3.3.2. Annotating the reference genome
Much of the information used to annotate genes within reference genomes is derived from RNA-Seq gene expression studies, most of which are conducted using short-read sequencing. The annotation for new RefSeq genomes can be requested out at no cost for the user through the NCBI team, using the Eukaryotic annotation pipeline Gnomon (Thibaud-Nissen et al., 2013). However, short reads do not capture all the information, especially in large, complex genomes which may have highly repetitive sequences. Some genes may be falsely merged or split, exons can be missing, and overall, the information on alternative splicing is missing. Ideally, annotation-driven work should now be revised and performed with long reads such as Iso-seq (PacBio). Many tools computational tools exist for user to perform or curate their own annotation (Ejigu & Jung, 2020). New annotation pipelines user-friendly like BRAKER3 (Gabriel et al., 2024) are now using long read RNA-Seq and protein data to improve gene prediction.
3.3.3. High molecular weight DNA extraction
HAv3.1, being based on the DH4 honey bee strain, cannot represent the full diversity existing in all honey bee subspecies. Therefore, de novo assemblies for other representative individuals may need to be produced. Regardless of the DNA sequencing and mapping techniques used, a critical step is to ensure the genomic DNA extracted is of high molecular weight (HMW), typically 10 kb or higher. This is particularly important for long-read sequencing since reads will be long only if the DNA molecular weight is sufficiently high. Achieving this requires careful sample handling and DNA extraction, which can be challenging at first. Most problems reside at the sampling stage and first stages of DNA extraction.

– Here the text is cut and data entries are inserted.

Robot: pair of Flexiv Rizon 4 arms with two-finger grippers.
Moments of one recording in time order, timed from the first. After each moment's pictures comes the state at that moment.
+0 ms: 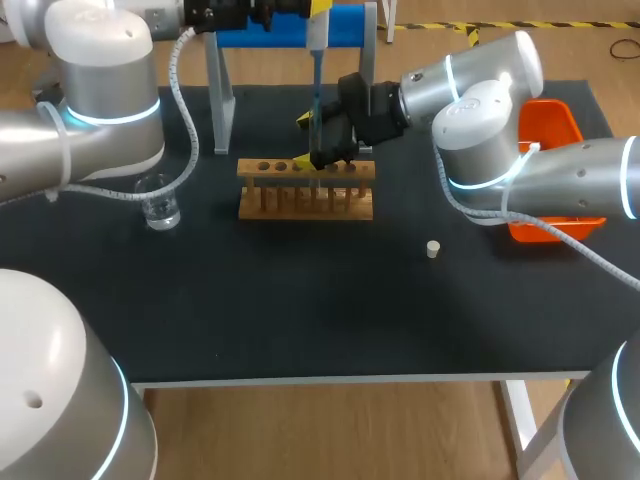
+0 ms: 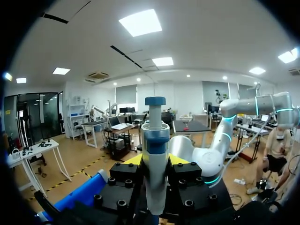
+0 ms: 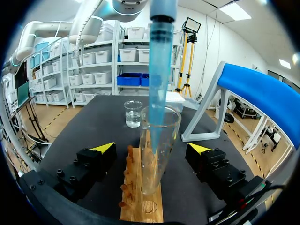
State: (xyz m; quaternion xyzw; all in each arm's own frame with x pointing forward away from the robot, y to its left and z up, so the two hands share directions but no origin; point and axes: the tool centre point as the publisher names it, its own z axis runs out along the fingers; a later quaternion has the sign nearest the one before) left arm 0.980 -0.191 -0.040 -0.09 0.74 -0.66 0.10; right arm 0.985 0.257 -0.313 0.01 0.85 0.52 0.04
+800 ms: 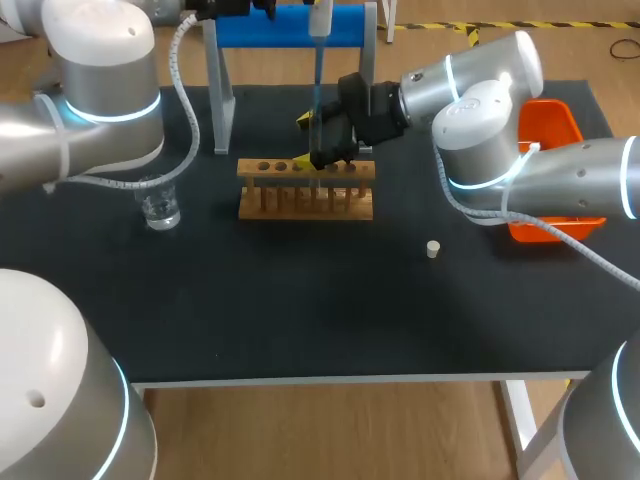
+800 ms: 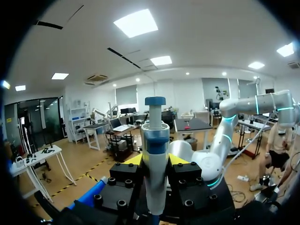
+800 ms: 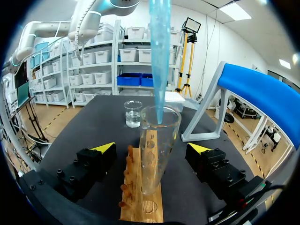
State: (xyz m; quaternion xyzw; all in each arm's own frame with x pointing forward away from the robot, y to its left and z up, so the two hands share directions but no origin) left arm 0.970 -0.196 -0.015 -0.08 0.74 -0.65 0.12; right arm 0.985 0.257 -0.313 0.01 0.85 0.52 0.04
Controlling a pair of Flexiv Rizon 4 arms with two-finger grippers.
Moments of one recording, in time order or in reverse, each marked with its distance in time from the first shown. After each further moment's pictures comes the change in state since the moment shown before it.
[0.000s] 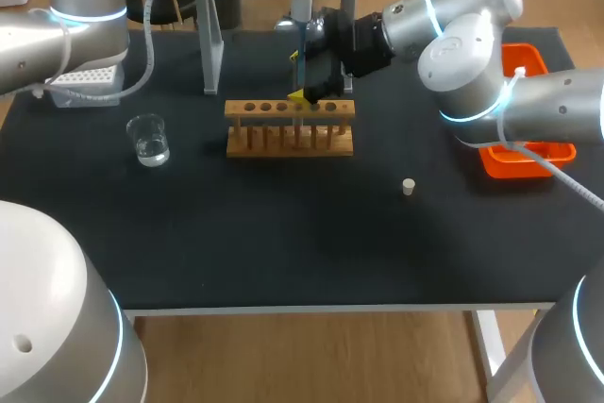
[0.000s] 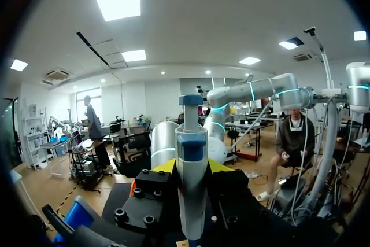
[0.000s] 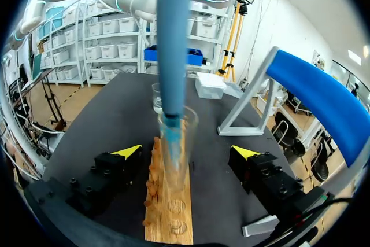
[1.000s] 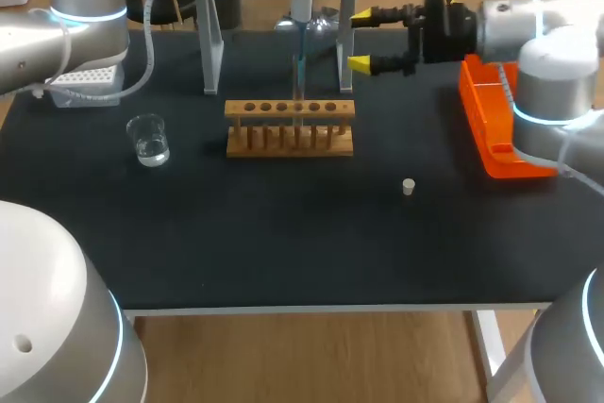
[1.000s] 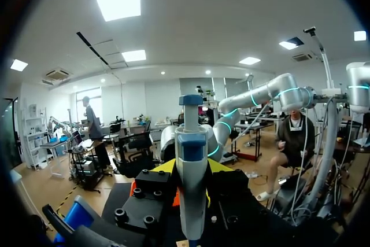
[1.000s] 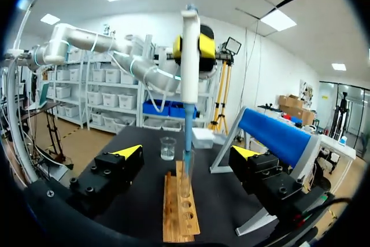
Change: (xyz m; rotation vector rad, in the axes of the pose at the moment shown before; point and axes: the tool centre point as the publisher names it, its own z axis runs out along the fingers) left arm 0.000 0.000 0.000 0.000 0.000 0.000; right arm 0.018 0.049 -0.140 -0.447 -0.031 0.011
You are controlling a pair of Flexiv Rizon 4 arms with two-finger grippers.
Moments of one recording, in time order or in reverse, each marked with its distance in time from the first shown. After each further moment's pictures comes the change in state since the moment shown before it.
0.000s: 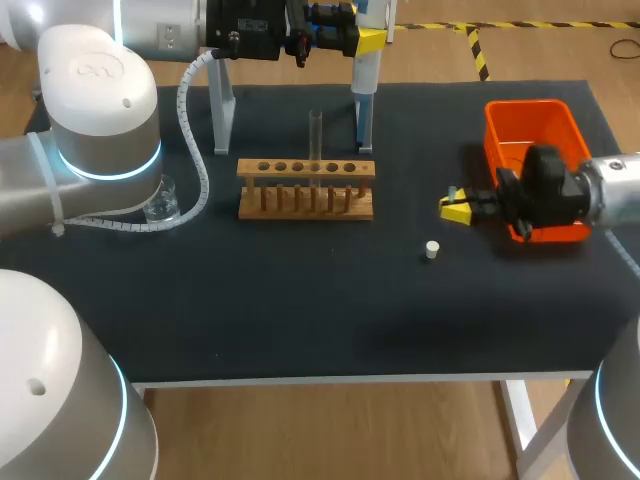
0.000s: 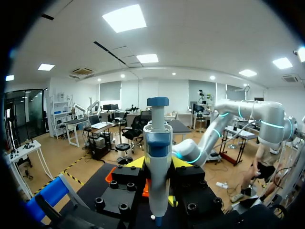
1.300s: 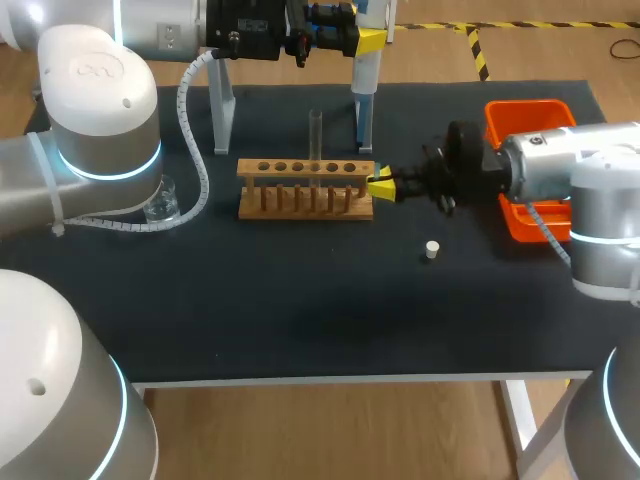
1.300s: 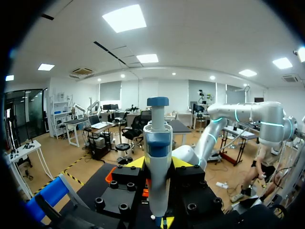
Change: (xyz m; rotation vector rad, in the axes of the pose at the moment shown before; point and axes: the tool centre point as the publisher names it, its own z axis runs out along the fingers) left arm 0.000 0.000 0.000 0.000 0.000 0.000; right arm -0.031 0.027 0.095 -0.021 0.036 -0.008
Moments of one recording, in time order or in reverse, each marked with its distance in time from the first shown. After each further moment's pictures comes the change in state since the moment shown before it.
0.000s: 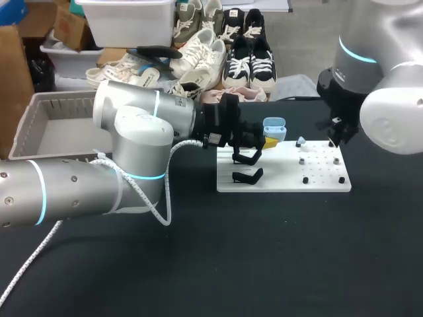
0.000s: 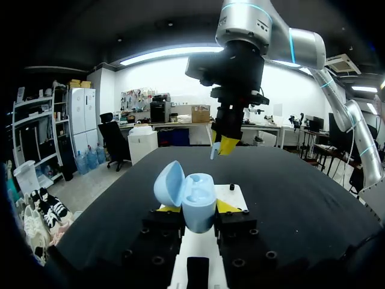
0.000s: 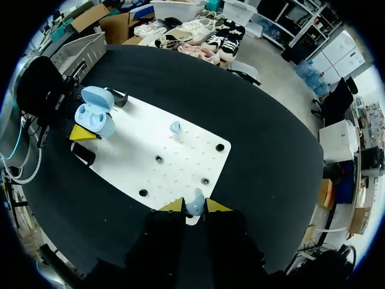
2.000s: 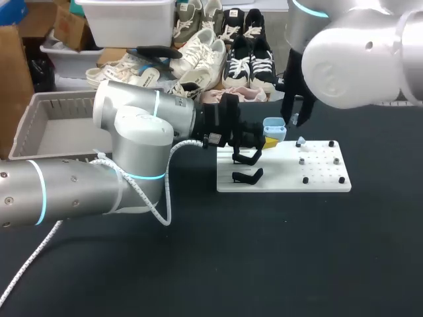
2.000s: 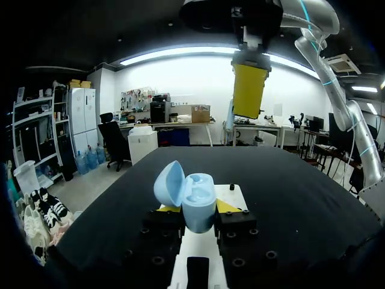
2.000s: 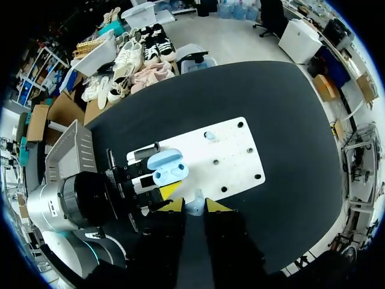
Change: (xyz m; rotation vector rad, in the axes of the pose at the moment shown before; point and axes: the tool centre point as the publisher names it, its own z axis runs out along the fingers) left arm 0.000 0.000 0.000 0.000 0.000 0.000; right arm -0.059 0.097 -0.069 -0.081 0.057 0.748
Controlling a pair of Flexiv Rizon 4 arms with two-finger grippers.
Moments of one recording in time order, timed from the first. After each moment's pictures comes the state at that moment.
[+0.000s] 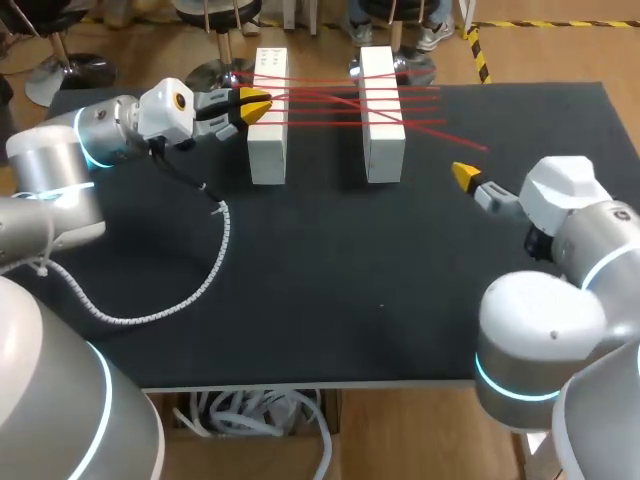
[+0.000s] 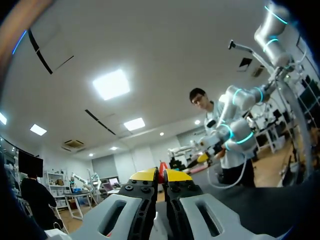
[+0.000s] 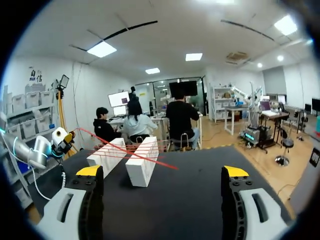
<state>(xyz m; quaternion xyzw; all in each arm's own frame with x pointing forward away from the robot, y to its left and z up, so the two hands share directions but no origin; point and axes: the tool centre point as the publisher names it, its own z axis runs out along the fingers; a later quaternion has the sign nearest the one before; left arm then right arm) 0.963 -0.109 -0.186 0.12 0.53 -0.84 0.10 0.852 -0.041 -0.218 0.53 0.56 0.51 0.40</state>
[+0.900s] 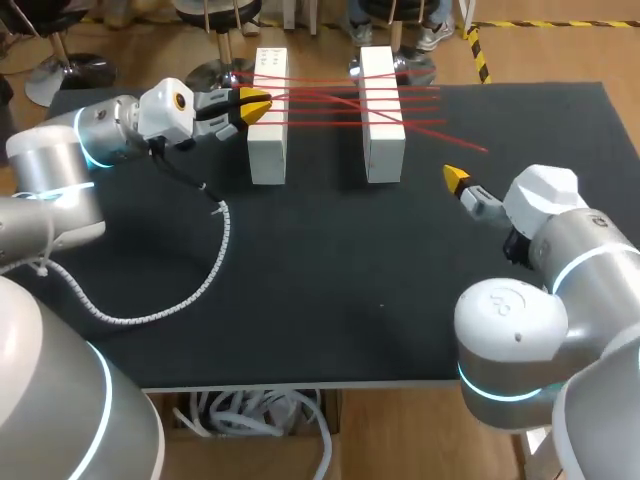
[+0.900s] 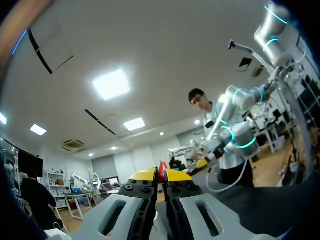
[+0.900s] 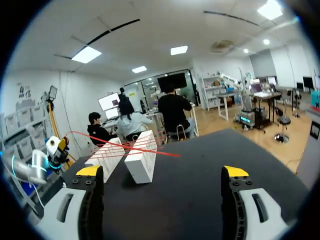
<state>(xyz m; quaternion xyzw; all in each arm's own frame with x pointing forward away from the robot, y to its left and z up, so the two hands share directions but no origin) 0.963 -0.109 -0.186 0.12 0.53 -0.84 0.10 0.860 -0.029 -0.254 0.61 0.50 0.51 0.34</state>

To prevent quality issues related to contaminants such as cuticle and optical pigments, samples should be collected from larvae or white-eyed pupal stage. Co-purification of pigments with HMW DNA can lead to errors in spectrophotometric measurements and interfere with downstream DNA binding, as observed in other organisms (Adema, 2021; Fauchery et al., 2023). To preserve tissue integrity, these should either be fresh or flash-frozen in liquid nitrogen. To preserve high molecular weight DNA, the frozen sample can either be pulverized and the powder used for standard DNA extraction. Alternatively, a freshly sampled or thawed tissue can be gently ground in DNA extraction buffer. While there are many options for mechanical disruption, using a pestle is ideal to avoid fragmenting the DNA. DNA extraction can then be performed using standard procedures, for instance, the QIAGEN Genomic-tips 100G (Cat No/ID: 10243). The actual sequencing and genome assembly is a very specialized work, using ever-changing sequencing technology and bioinformatics pipelines (Childers et al., 2021; LaFlamme, 2021; Lawniczak et al., 2022; Rice & Green, 2019).